▶ [Assignment] Only the number is needed. Please count the lines below in which the word "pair" occurs.

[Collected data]

______

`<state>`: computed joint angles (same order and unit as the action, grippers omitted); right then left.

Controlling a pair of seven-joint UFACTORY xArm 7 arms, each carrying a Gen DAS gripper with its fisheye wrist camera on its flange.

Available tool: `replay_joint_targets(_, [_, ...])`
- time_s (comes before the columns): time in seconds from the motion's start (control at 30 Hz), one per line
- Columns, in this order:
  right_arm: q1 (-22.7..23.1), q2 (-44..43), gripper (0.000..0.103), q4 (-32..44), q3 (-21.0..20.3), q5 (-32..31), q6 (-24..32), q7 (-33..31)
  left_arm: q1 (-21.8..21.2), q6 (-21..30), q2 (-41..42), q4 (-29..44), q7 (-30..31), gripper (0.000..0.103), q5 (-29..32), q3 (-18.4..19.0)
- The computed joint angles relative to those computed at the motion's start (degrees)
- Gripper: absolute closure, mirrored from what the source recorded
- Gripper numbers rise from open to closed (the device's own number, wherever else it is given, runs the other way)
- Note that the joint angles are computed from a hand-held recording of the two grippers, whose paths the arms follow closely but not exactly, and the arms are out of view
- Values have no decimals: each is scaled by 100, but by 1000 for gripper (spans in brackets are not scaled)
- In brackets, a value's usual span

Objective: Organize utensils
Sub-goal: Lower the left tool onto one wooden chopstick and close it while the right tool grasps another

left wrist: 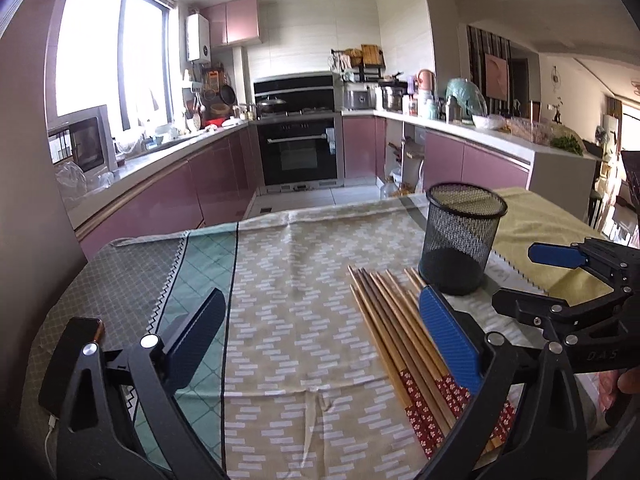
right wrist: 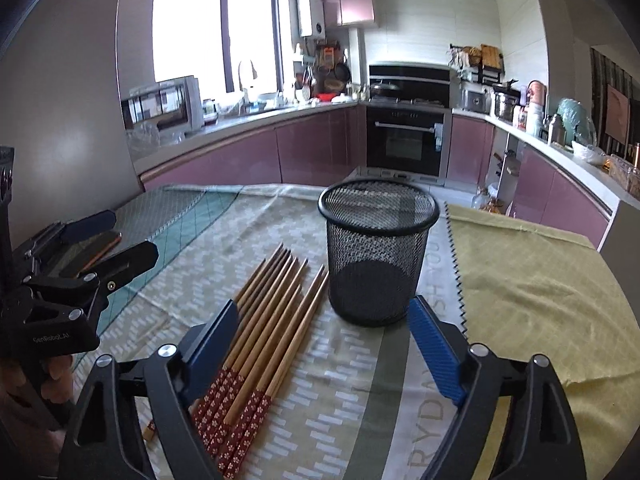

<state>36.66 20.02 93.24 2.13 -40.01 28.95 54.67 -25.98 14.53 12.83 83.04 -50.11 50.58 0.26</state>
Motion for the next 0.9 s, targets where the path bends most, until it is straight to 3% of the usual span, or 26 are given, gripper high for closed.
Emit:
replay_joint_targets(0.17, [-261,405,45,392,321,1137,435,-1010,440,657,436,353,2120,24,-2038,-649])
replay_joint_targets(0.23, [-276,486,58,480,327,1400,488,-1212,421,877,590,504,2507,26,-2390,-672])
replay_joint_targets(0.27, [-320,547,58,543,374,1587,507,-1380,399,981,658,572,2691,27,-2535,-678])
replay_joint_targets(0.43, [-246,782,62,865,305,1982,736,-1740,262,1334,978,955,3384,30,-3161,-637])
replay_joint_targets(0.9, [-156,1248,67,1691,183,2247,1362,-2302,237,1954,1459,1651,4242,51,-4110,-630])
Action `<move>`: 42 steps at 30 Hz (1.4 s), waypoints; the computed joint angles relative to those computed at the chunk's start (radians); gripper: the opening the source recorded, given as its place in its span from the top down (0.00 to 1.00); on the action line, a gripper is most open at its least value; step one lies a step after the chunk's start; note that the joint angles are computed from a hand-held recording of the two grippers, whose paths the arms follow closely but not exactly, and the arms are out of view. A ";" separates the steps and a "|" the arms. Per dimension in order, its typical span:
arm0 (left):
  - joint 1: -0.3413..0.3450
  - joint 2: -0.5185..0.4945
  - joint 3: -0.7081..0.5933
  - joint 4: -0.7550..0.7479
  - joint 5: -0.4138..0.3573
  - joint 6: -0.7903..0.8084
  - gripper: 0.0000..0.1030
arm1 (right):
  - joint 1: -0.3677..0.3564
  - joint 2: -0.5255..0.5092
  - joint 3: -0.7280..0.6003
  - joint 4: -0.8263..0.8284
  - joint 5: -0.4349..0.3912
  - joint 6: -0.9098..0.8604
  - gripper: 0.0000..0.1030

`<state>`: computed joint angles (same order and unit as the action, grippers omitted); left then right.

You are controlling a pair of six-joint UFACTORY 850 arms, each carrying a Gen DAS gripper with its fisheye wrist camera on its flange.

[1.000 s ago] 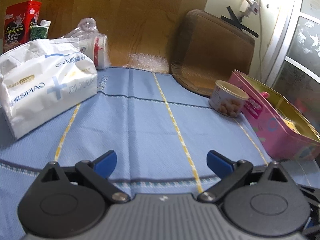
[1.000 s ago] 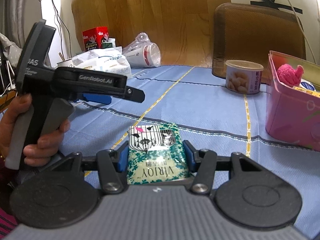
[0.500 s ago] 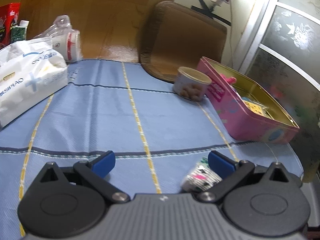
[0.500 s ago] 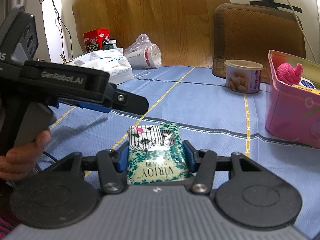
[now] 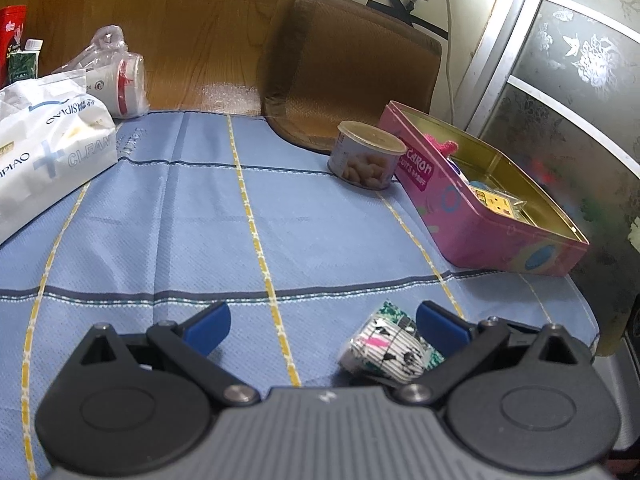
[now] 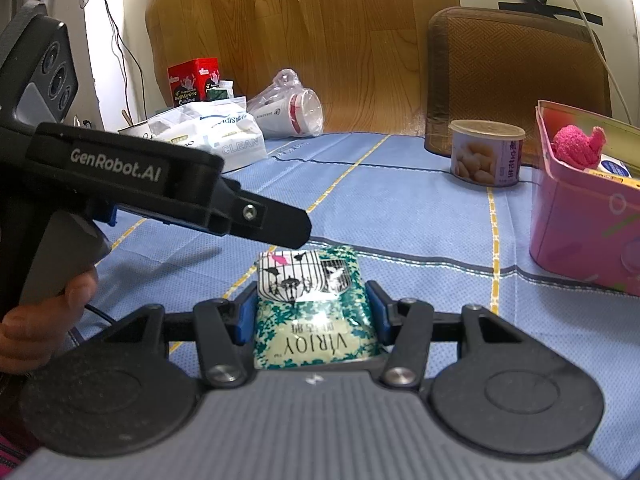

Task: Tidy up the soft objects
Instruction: 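Hold the tissue pack up with the right gripper while the left gripper approaches, then close the left gripper on the tissue pack while the right gripper holds it, then lower the tissue pack into the pink tin and open both grippers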

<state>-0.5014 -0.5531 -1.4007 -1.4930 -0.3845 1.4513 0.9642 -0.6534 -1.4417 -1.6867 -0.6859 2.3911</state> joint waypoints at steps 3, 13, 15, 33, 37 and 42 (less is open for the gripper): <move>-0.002 0.002 0.001 0.007 -0.005 -0.007 0.01 | 0.002 0.002 0.002 0.001 -0.002 0.006 0.45; 0.020 -0.017 -0.040 0.113 -0.097 -0.167 0.01 | 0.023 0.008 0.010 0.015 -0.100 0.016 0.45; 0.027 -0.030 -0.062 0.146 -0.146 -0.220 0.01 | 0.027 0.009 0.014 0.012 -0.121 0.017 0.45; -0.088 -0.200 -0.445 0.373 -0.363 -0.419 0.53 | 0.030 0.088 0.108 0.000 -0.434 -0.051 0.46; -0.146 -0.330 -0.693 0.470 -0.376 -0.540 0.49 | -0.017 0.147 0.170 0.019 -0.494 -0.054 0.46; -0.208 -0.500 -0.999 0.759 -0.275 -0.852 0.38 | -0.128 0.148 0.152 0.122 -0.483 -0.197 0.43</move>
<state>-0.7098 -1.0534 -2.3996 -0.7337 -0.6591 0.5991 0.8362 -0.5055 -1.2896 -1.5647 -1.1688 2.1938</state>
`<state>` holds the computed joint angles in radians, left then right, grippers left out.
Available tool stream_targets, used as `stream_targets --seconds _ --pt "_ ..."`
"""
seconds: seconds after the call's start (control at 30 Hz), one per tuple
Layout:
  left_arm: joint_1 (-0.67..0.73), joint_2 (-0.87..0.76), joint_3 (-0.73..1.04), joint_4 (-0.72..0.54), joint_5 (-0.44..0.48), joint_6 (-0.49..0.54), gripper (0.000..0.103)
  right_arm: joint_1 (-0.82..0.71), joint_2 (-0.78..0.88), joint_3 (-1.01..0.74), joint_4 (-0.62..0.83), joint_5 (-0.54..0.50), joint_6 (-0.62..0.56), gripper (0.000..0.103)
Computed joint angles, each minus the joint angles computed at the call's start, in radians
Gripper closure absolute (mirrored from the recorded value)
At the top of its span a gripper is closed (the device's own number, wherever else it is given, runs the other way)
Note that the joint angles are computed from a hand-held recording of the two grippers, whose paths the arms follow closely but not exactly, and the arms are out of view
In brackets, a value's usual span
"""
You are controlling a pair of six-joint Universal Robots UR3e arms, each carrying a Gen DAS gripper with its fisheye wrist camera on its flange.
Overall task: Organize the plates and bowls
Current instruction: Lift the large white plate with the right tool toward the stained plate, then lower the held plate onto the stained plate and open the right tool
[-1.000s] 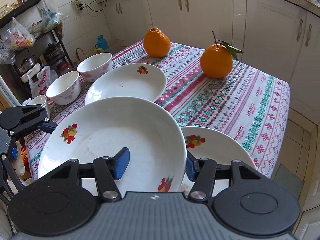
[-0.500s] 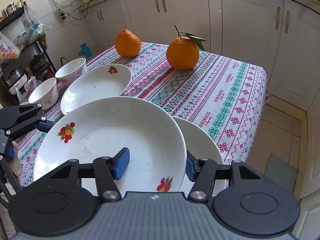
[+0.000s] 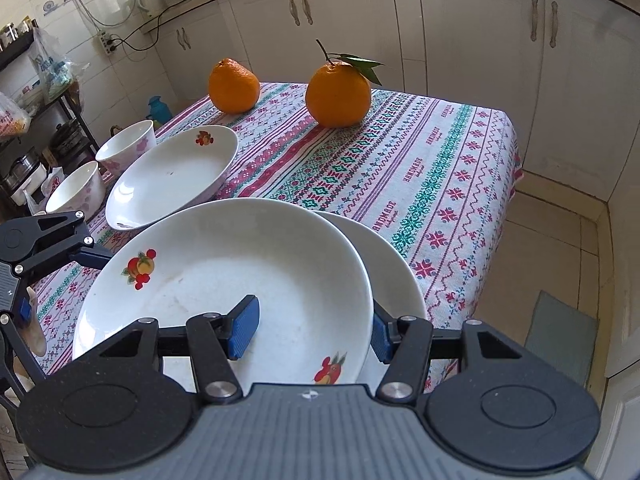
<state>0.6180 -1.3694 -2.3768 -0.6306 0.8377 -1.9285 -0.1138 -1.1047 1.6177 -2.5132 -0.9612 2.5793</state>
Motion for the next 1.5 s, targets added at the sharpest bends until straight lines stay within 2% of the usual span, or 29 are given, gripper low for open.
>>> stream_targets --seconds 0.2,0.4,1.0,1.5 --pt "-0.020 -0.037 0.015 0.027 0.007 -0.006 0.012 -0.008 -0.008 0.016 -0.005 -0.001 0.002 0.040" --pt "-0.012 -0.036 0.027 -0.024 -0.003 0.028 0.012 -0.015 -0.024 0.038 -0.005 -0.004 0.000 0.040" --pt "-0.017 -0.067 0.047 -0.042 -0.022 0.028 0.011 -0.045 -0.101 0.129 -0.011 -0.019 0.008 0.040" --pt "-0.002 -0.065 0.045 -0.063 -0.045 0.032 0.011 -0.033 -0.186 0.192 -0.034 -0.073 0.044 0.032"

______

▶ [Written answer] 3